The law offices of Gana Weinstein LLP are investigating the Securities and Exchange Commission’s (SEC) charges and asset freeze against several individuals and companies behind what the agency calls a $102 million Ponzi scheme that defrauded investors throughout the country. According to the SEC’s complaint, the defendants misled 600 investors through sales of securities in issuers First Nationle Solution LLC (First Nationle), United RL Capital Services (United RL), and Percipience Global Corp. (Percipience Global). The so-called advisors involved charged by the SEC include Perry Santillo, Christopher Parris, Paul LaRocco, John Piccarreto, and Thomas Brenner (the Advisors).

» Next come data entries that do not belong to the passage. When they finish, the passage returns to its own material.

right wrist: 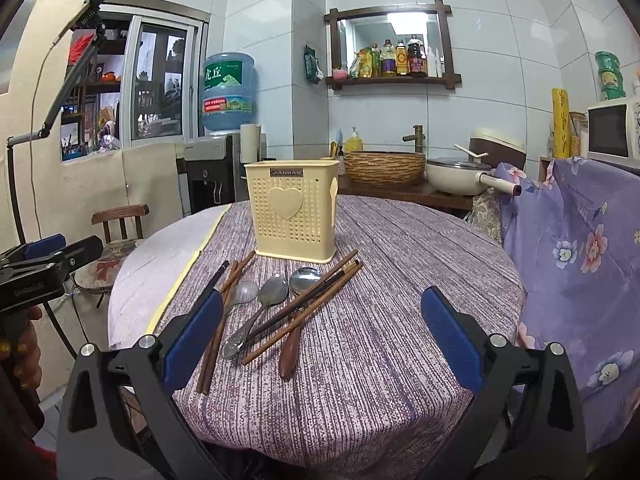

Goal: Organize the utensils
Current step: 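Close the left tool on the black chopstick while the right tool grasps a wooden chopstick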

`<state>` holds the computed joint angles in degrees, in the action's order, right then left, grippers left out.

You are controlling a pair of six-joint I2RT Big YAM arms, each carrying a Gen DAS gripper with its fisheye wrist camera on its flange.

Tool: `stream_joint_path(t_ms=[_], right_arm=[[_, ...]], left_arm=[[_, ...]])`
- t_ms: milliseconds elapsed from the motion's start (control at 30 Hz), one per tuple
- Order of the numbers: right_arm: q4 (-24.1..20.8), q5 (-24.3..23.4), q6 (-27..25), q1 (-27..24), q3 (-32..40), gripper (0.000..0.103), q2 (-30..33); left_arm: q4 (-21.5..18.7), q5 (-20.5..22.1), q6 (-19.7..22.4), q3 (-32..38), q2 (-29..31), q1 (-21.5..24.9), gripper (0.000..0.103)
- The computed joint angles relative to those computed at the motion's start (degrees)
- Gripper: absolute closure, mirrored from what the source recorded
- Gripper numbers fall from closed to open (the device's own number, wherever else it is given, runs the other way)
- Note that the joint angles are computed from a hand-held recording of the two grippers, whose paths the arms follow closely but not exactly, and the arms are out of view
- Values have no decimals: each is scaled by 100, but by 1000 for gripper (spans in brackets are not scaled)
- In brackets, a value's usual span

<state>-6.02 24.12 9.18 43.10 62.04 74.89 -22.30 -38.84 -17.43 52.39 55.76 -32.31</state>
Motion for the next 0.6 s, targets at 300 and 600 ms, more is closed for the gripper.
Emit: stream_joint_path(t_ms=[300, 600], right_arm=[[-1250, -527, 771, -555, 833, 5, 653], [-2240, -1348, 1134, -969, 1985, 27, 1512]], left_arm=[[-835, 987, -332, 624, 740, 723, 5], [-1343, 1662, -127, 1335, 1473, 1116, 21]])
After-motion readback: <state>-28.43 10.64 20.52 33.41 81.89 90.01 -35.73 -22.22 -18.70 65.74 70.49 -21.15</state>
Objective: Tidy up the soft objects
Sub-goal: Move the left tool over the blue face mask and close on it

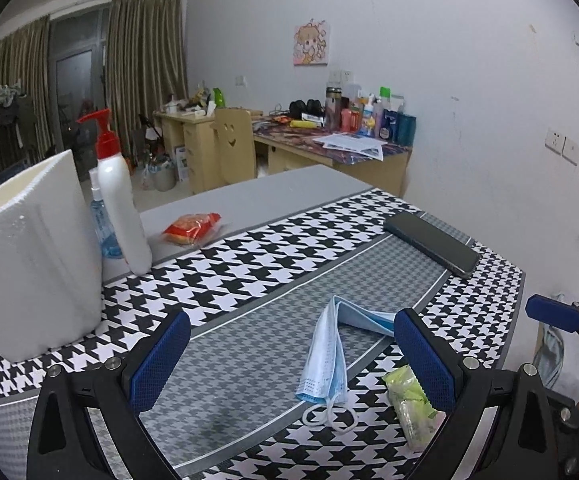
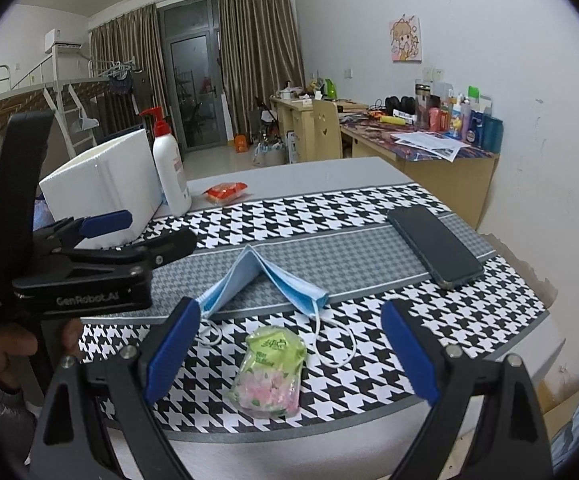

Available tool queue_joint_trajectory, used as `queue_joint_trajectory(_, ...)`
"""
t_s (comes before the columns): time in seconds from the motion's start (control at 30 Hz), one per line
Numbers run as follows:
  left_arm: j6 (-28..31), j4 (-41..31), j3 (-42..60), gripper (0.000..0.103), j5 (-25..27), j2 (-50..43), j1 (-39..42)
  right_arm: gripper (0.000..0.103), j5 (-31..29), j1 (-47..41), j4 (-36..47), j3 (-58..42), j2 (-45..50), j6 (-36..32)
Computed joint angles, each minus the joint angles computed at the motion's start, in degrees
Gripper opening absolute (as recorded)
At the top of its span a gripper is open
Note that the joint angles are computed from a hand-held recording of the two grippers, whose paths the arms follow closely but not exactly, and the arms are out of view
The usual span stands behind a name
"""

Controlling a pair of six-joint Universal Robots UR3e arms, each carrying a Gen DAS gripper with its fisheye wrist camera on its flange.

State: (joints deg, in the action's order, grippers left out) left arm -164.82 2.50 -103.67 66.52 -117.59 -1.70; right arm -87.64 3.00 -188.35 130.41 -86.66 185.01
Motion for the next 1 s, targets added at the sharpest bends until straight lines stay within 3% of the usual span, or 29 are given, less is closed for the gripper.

The SEC alleged that investors were solicited by the Advisors after they had acquired the brokerage practices from retiring investment advisors or through a sale of their business. After the business was acquired investors were told that their funds would be invested in companies with guaranteed dividends returns. However, the SEC alleges that the defendants stole $20 million of investor funds, paid $38.5 million in Ponzi payments to other investors, and transferred the remainder in transactions that the SEC believes was unrelated to the companies’ claimed businesses.
The SEC provides an example of the Advisors use of stolen investor funds. The SEC alleges that Santillo used stolen money to fund a jet-setting lifestyle including paying for housing in multiple states, car leases, expenditures at a country club and a Las Vegas resort and casino. The SEC alleged that Santillo at a nightclub in Las Vegas commissioned a song about himself where the lyrics refer to (Perry) Santillo as “King Perry.” The song also allegedly contained lyrics concerning Santillo’s lifestyle with his stolen funds as: “pop the champagne in L.A., New York to Florida; buy another bottle just to spray it all over ya.”
If your investment advisor recommended investing with Perry Santillo, Christopher Parris, Paul LaRocco, John Piccarreto, or Thomas Brennen we would like to hear from you. The attorneys at Gana Weinstein LLP are experienced in representing investors in cases of investment fraud and brokerage firms failure to supervise their representatives. The federal securities laws and the FINRA rules require firms to monitor and supervise its employees in order to detect and prevent brokers from offering investments in this fashion. In order to properly supervise their brokers each firm is required to have procedures in order to monitor the activities of each advisor’s activities and interaction with the public. The sale of an advisor’s business to unscrupulous persons occurs where brokerage firms either fail to put in place a reasonable supervisory system or fail to actually implement that system.